Check the data underneath for lines holding the word "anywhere", and state only how many you find.

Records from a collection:
= = = = = = =

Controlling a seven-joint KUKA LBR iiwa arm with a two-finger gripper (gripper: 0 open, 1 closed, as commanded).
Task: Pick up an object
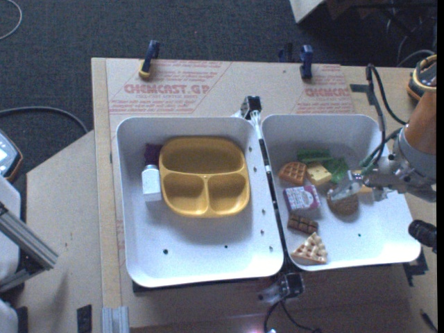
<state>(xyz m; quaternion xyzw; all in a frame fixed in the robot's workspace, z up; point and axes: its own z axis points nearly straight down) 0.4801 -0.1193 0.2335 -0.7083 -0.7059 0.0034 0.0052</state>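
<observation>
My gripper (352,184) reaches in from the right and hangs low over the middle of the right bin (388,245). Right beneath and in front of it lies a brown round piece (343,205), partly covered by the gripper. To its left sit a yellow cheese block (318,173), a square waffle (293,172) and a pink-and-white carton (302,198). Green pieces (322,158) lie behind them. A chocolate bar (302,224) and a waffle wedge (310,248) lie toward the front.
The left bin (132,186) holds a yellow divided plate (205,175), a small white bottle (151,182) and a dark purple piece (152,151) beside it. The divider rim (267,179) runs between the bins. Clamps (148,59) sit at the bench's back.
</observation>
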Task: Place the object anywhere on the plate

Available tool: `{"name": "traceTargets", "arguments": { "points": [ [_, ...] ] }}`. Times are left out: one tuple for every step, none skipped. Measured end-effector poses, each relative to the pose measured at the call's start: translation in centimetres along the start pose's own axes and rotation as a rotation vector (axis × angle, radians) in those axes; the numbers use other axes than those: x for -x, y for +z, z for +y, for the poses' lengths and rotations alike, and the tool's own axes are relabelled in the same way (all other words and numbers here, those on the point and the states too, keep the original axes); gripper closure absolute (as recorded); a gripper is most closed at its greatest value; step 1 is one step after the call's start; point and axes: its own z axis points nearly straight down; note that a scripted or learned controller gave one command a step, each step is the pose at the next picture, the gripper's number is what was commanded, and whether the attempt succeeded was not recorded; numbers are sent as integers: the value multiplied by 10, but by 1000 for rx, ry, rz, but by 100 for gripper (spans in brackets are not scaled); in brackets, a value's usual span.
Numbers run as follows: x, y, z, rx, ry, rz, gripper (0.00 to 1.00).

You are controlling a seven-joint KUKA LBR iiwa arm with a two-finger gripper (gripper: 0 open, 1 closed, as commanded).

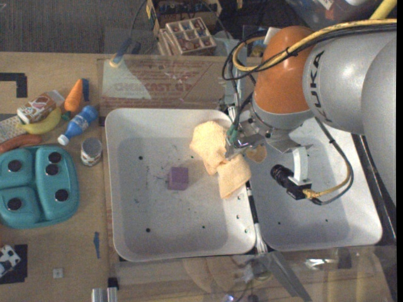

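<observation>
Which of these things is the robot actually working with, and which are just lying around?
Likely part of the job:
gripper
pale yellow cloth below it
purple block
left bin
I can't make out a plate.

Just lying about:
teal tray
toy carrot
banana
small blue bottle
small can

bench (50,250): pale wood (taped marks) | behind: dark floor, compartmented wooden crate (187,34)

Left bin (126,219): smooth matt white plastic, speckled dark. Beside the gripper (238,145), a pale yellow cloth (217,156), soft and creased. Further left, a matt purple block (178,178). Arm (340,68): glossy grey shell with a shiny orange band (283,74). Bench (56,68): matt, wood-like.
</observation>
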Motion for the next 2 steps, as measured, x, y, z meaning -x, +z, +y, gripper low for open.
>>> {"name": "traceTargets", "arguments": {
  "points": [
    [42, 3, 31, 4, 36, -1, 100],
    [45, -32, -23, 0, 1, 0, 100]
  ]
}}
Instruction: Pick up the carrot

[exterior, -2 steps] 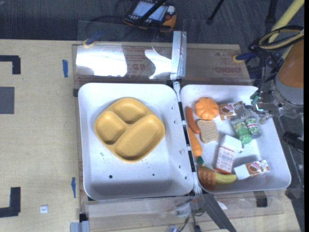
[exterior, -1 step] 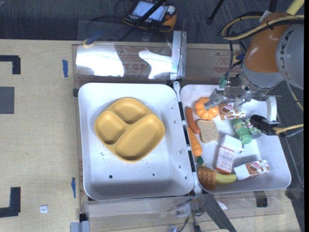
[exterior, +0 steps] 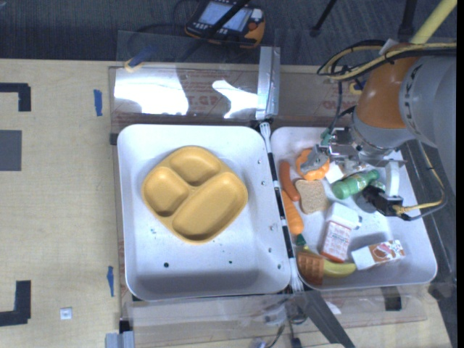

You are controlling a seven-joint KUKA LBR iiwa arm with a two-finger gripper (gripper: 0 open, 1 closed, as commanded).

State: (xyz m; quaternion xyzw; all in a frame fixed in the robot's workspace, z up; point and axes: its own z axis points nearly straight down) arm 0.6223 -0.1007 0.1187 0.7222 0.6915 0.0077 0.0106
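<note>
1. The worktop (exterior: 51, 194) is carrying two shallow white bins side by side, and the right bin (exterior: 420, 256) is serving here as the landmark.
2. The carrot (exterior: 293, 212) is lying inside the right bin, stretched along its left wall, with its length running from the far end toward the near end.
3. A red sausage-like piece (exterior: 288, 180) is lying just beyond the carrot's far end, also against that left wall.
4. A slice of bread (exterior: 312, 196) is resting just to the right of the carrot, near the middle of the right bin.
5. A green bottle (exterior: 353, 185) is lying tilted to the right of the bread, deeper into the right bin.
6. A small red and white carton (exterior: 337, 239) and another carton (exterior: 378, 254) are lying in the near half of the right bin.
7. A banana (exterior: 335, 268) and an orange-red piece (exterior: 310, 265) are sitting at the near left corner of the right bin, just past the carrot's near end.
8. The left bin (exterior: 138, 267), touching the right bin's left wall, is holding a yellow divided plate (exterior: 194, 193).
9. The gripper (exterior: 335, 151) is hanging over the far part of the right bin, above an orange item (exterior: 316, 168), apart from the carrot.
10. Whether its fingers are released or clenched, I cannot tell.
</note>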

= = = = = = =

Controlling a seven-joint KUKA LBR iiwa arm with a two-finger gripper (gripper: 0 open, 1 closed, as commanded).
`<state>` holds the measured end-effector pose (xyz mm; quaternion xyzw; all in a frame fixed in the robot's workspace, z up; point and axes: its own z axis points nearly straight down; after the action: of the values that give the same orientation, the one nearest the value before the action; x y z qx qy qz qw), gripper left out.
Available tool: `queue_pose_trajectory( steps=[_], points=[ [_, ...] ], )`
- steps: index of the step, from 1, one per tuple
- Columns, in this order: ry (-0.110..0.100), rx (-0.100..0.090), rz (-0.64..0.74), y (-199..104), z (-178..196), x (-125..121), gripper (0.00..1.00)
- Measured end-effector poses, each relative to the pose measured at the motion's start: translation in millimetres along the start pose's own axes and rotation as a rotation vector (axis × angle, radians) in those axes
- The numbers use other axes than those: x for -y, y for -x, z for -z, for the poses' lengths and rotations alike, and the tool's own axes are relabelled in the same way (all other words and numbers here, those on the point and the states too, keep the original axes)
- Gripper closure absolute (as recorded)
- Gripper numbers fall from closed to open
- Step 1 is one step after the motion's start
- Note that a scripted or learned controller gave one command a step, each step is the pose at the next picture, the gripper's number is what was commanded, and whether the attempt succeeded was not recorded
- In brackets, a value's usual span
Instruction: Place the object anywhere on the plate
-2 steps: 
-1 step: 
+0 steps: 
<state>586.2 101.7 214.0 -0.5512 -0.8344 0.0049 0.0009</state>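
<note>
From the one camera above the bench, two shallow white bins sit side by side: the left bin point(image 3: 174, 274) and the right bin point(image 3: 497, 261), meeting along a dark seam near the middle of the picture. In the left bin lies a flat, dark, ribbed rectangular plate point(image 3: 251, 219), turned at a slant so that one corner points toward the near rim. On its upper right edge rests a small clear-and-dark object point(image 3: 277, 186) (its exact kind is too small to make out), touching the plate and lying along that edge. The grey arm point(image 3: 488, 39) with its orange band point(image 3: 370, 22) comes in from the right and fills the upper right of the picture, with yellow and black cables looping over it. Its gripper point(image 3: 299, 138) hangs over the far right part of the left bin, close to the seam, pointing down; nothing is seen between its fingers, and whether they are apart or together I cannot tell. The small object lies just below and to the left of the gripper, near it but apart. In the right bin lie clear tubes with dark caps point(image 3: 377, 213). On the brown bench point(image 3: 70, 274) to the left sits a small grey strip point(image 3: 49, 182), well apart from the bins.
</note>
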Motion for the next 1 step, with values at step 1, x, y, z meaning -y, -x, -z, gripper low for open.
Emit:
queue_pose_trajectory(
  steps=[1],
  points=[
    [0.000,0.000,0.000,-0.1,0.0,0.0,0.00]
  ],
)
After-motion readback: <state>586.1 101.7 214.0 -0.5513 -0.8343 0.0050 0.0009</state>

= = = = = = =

## [Exercise response]
2